<<<<
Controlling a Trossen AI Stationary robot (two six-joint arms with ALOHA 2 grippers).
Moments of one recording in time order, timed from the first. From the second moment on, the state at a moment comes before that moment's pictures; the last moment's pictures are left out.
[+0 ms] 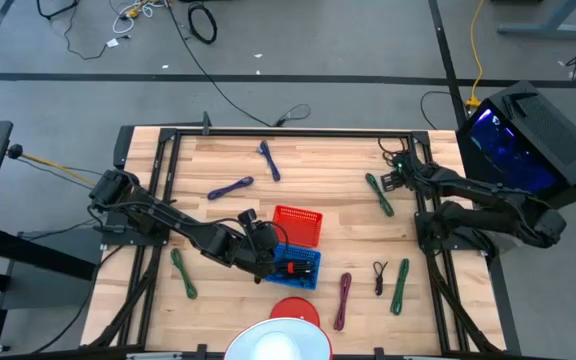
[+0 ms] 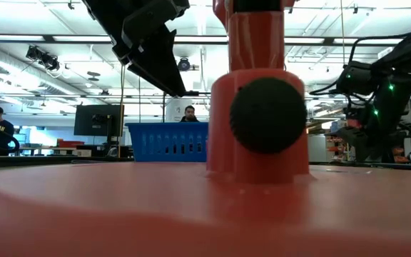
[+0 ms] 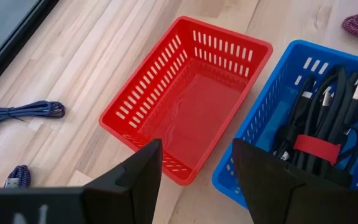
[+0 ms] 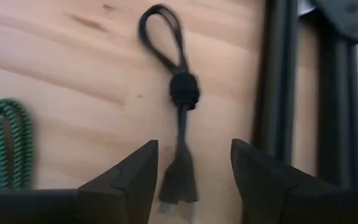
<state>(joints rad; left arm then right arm) -0.40 1.70 1.16 -0.50 -0.68 -0.56 -0.82 0.98 0.29 -0.38 0.40 0.36</state>
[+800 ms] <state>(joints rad) -0.40 1.70 1.16 -0.49 -0.68 -0.56 -0.82 1.04 0.29 -0.34 0.41 0.32</state>
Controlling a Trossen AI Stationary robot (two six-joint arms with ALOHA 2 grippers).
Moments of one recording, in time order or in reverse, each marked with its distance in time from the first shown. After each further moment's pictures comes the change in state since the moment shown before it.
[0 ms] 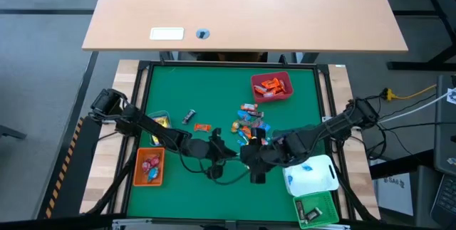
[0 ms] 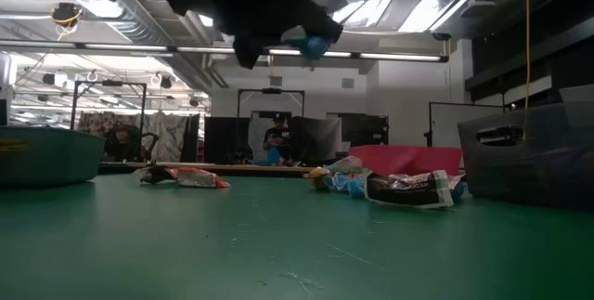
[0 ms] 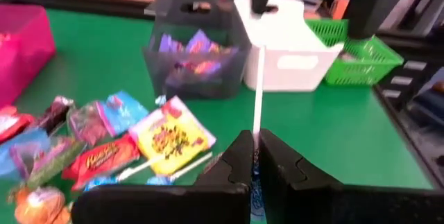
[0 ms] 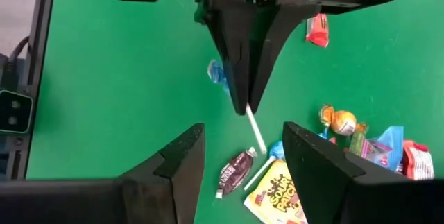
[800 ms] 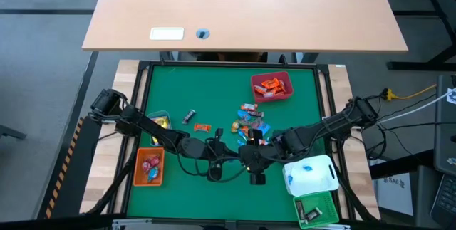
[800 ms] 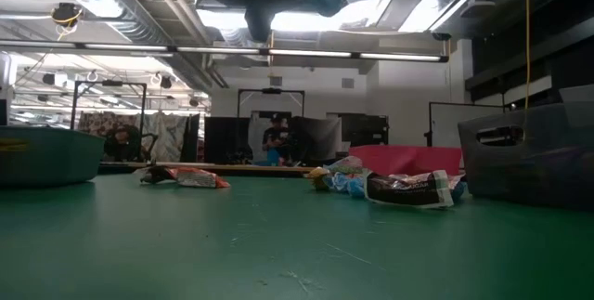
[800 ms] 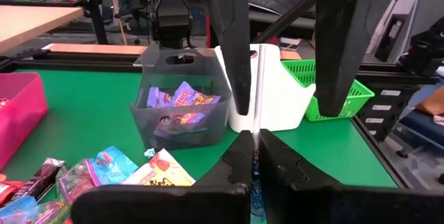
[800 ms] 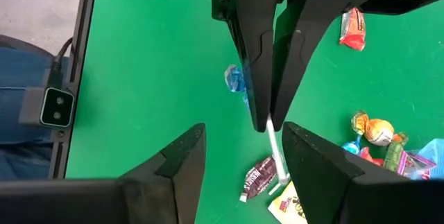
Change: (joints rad) left arm -0.016 0.000 0.000 0.158 0.003 0.127; right arm -0.023 0.000 0.000 0.041 -0.121 -0.022
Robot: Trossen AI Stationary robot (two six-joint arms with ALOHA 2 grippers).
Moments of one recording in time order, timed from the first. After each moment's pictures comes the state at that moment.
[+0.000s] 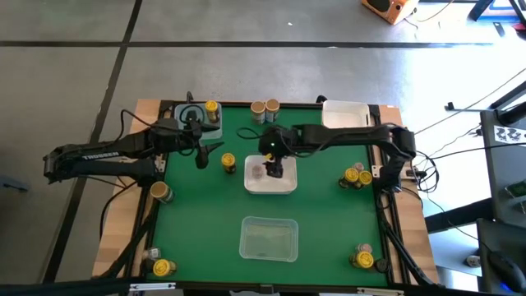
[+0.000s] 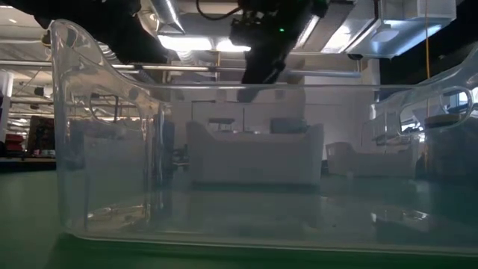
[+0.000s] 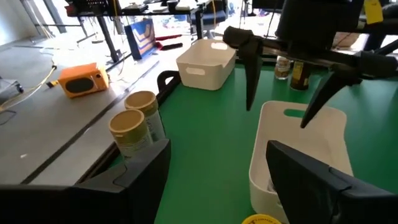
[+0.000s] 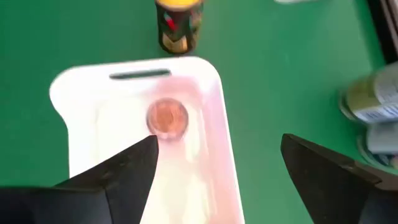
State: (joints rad) left arm 0.29 0.73 0.55 -0.12 -0.11 0.06; right arm -0.09 1.83 1.53 -0.67 0.09 -0.05
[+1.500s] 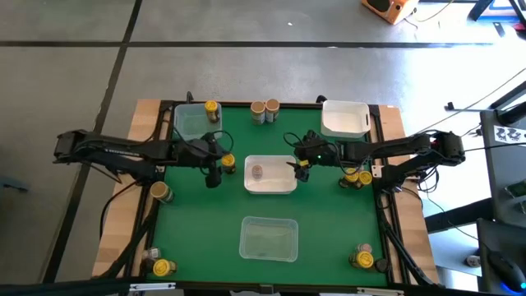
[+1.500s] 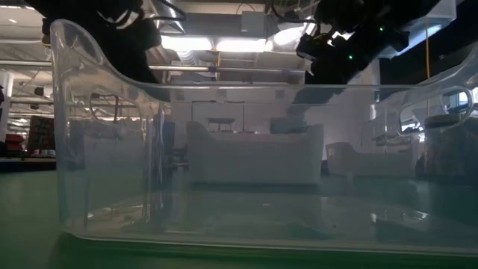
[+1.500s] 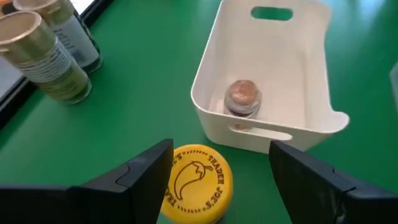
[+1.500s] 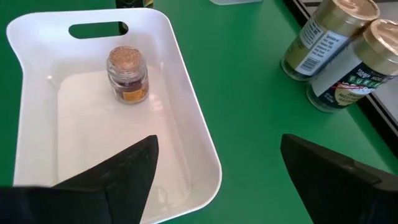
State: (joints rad) left arm 0.08 1.04 0.55 -0.17 -0.20 -0.07; right arm -0.08 1.38 0.76 -0.06 0.24 0.00
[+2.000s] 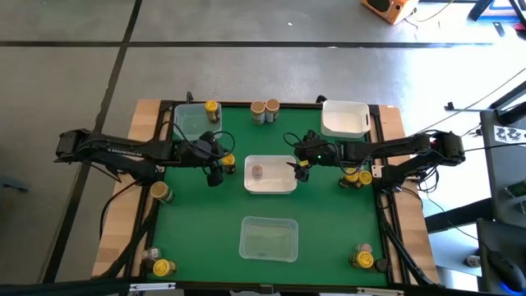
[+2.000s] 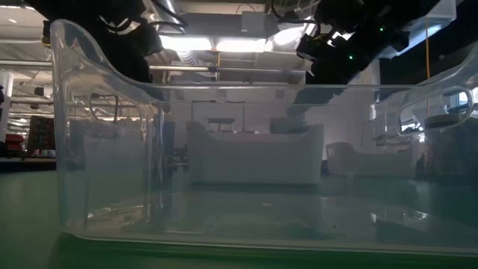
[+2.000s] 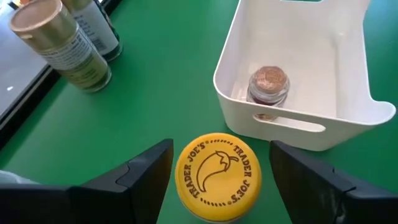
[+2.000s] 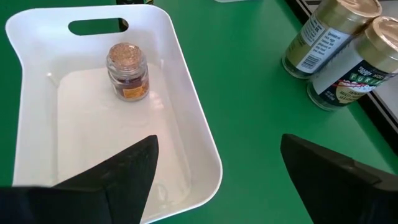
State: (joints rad) left arm 0.08 1.07 0.55 -0.18 -0.27 -0.07; right arm -0.08 1.38 0.76 -0.07 0.24 0.00
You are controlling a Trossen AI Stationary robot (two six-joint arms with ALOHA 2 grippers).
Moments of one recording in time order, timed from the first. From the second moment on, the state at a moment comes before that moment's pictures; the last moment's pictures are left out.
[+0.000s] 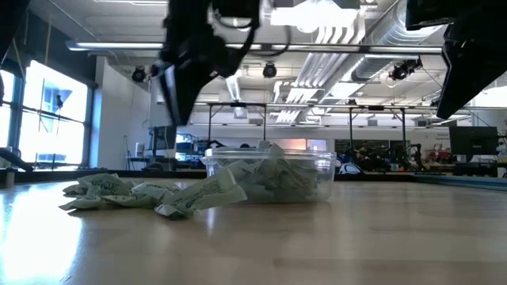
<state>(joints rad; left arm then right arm) -0.06 1.86 1.52 -1.26 -0.12 -0.73 0.60 1.52 1.04 -1.16 0.54 1.19</state>
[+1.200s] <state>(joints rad) 0.07 1.65 1.03 -0.78 0.05 -0.99 0.48 1.52 1.04 -1.12 0.50 1.12</state>
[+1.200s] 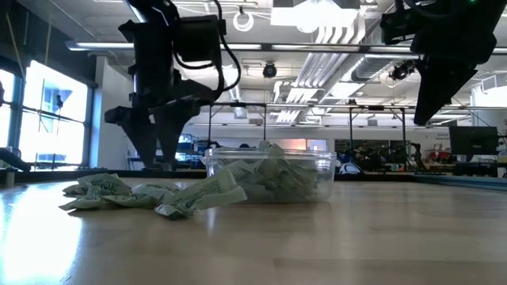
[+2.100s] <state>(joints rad) 0.09 1.74 1.03 -0.68 0.05 -0.72 0.55 1.48 1.09 -1.11 0.60 1.10</state>
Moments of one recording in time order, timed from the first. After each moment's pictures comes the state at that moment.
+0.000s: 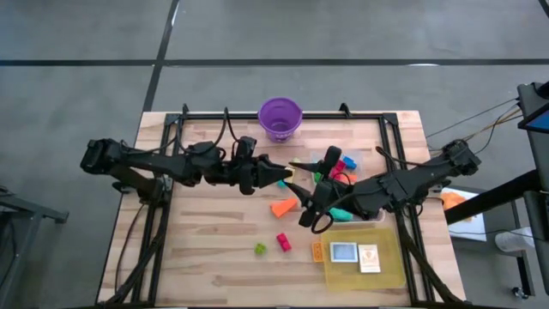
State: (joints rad) left arm -0.13 1.43 1.20 0.43 -0.07 -0.95; right arm 0.45 1.51 1.54 -0.10 0.89 -0.43
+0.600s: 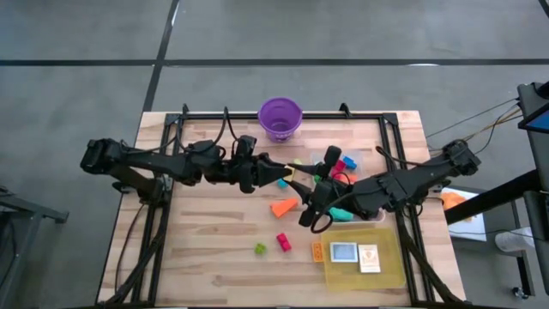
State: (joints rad) left arm -0.13 1.43 1.20 0.43 -0.06 -0.94; right arm 0.43 1.51 1.54 -0.10 0.88 -0.44
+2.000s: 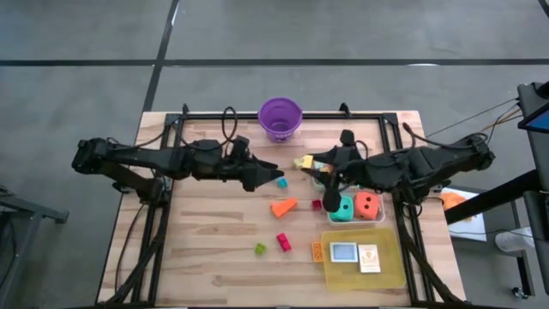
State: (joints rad) left arm -0.11 1.32 1.20 -0.04 -0.15 -0.95; right arm 0.35 1.34 1.53 -0.50 0.64 0.20
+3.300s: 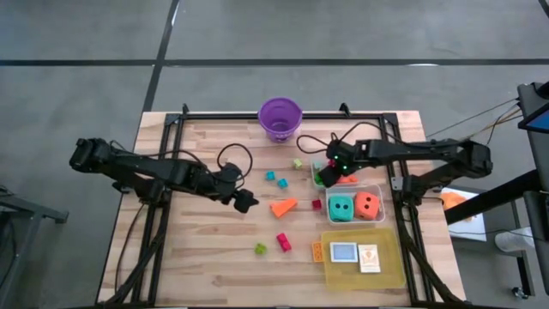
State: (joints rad) left arm -0.19 1.29 1.02 -0.58 -0.15 -1.21; right arm -0.26 1.34 0.78 -0.60 0.04 0.73
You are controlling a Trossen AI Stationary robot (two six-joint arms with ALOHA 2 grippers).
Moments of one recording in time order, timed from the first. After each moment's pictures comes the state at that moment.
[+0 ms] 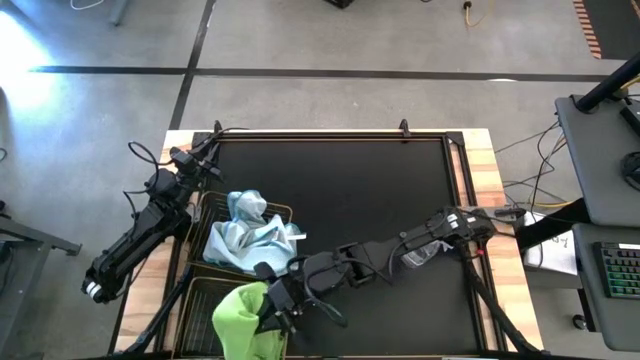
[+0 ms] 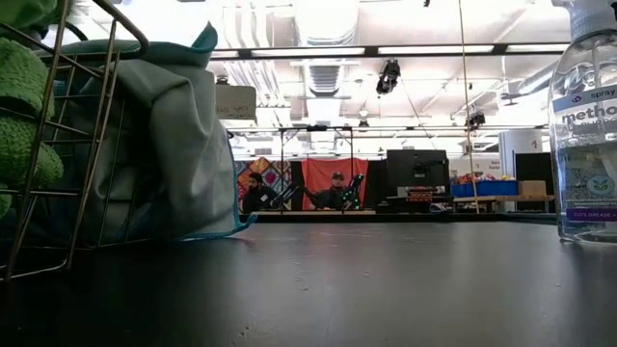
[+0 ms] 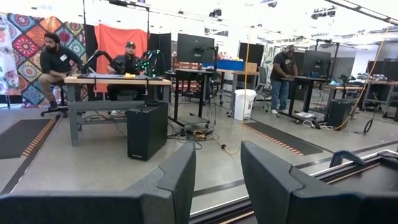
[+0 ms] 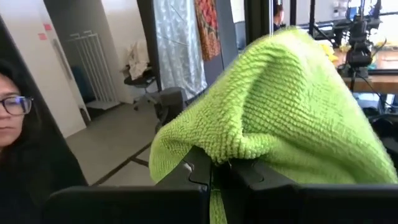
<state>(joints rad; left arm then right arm) 0.87 0.02 0.05 0.11 -0.20 -0.04 0.39 2.27 2.34 -0.06 -0.22 0.14</state>
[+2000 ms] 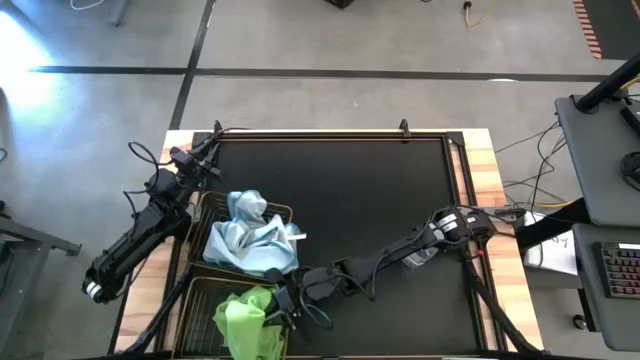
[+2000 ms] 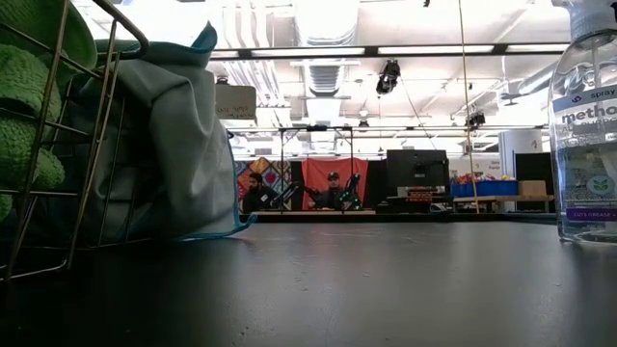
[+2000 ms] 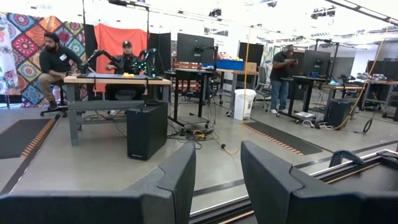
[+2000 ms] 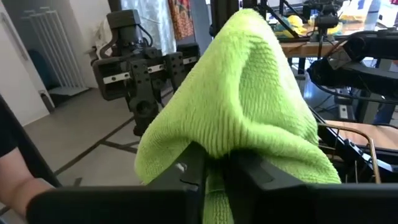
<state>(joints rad) 0.87 0.02 0.05 0.11 -0.20 -0.04 0.39 2.27 1.83 0.40 -0.11 0.12</state>
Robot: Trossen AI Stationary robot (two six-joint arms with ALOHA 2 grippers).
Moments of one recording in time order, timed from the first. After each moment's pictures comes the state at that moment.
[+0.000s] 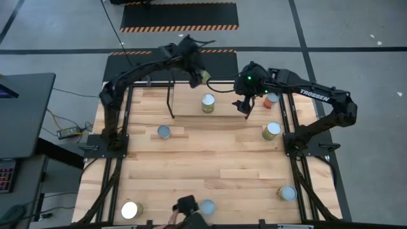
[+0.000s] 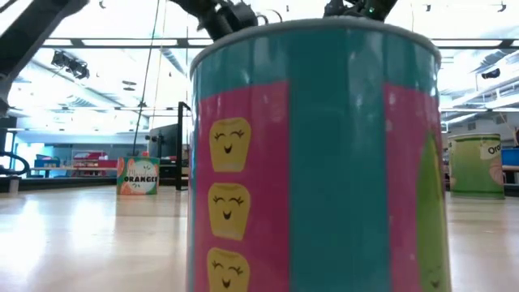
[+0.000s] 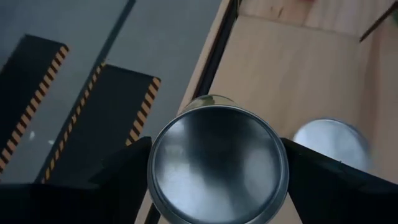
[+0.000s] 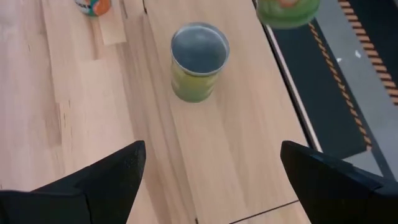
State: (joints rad) left arm 0.60 1.98 2.01 -0.90 0.02 0.31; right arm -0.42 1.36 1.36 -0.92 0.01 -0.17
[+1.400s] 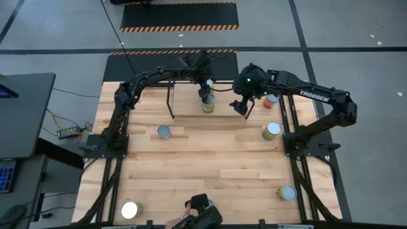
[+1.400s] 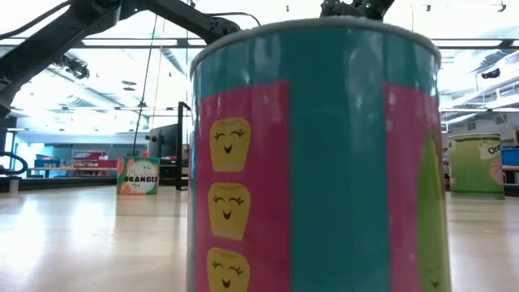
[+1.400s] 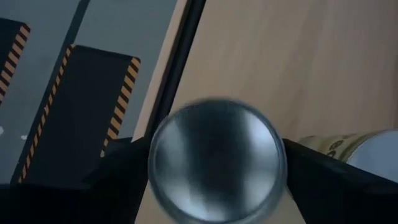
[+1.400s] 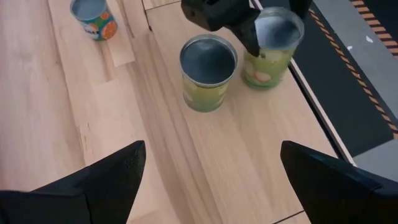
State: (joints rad) left arm 0.57 2.17 2.01 -0.81 0.02 0.33; right arm -0.39 1.36 1.36 -0.88 0.01 -0.02
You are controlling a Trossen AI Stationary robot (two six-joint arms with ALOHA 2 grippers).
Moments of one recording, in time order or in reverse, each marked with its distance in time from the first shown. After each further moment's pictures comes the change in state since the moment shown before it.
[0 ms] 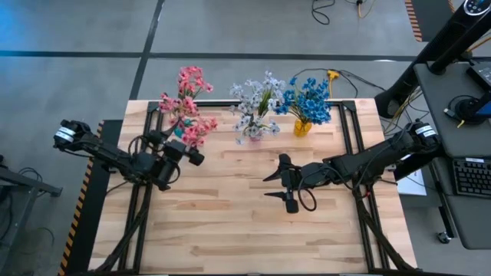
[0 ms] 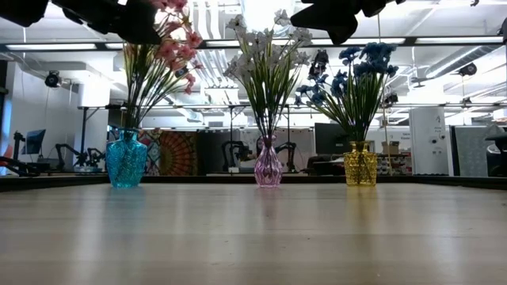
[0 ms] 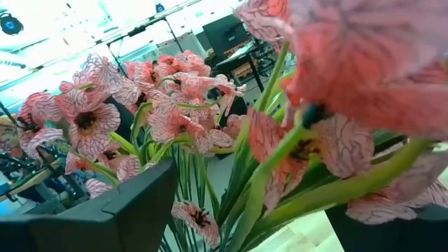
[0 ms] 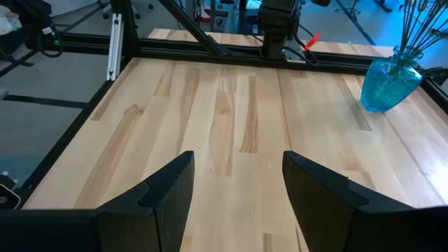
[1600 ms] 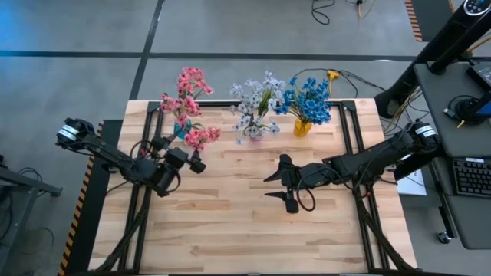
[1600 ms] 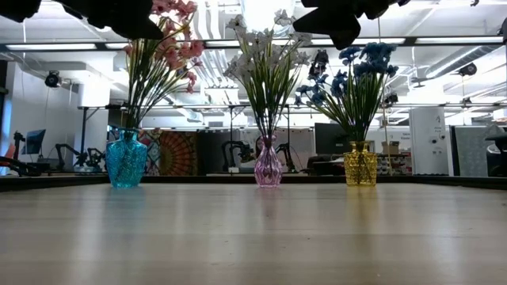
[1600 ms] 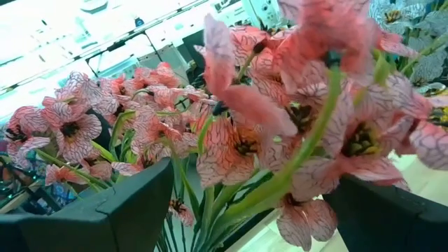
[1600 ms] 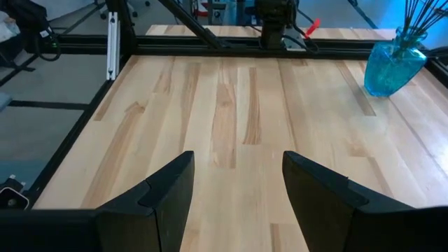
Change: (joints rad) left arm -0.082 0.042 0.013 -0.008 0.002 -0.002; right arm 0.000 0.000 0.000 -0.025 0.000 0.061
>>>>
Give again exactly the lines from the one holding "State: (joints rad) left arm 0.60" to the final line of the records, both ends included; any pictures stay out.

State: (joints rad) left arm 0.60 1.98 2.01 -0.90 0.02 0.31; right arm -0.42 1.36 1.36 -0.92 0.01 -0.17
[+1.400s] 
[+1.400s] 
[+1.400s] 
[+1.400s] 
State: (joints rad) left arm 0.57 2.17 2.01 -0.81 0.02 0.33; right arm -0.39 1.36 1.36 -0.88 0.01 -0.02
You are controlling a Trossen AI Stationary robot (two six-joint arms with ALOHA 2 grippers).
Moments of one recording, in time order or in reverse, each marked with its distance in time from the first shown. After each further moment's pictures comes the change in state since the moment shown before it.
[0 ms] 
[0 ms] 
[0 ms] 
[0 ms] 
[1600 ms] 
[1600 ms] 
[1600 ms] 
[1600 ms] 
Change: (joints rad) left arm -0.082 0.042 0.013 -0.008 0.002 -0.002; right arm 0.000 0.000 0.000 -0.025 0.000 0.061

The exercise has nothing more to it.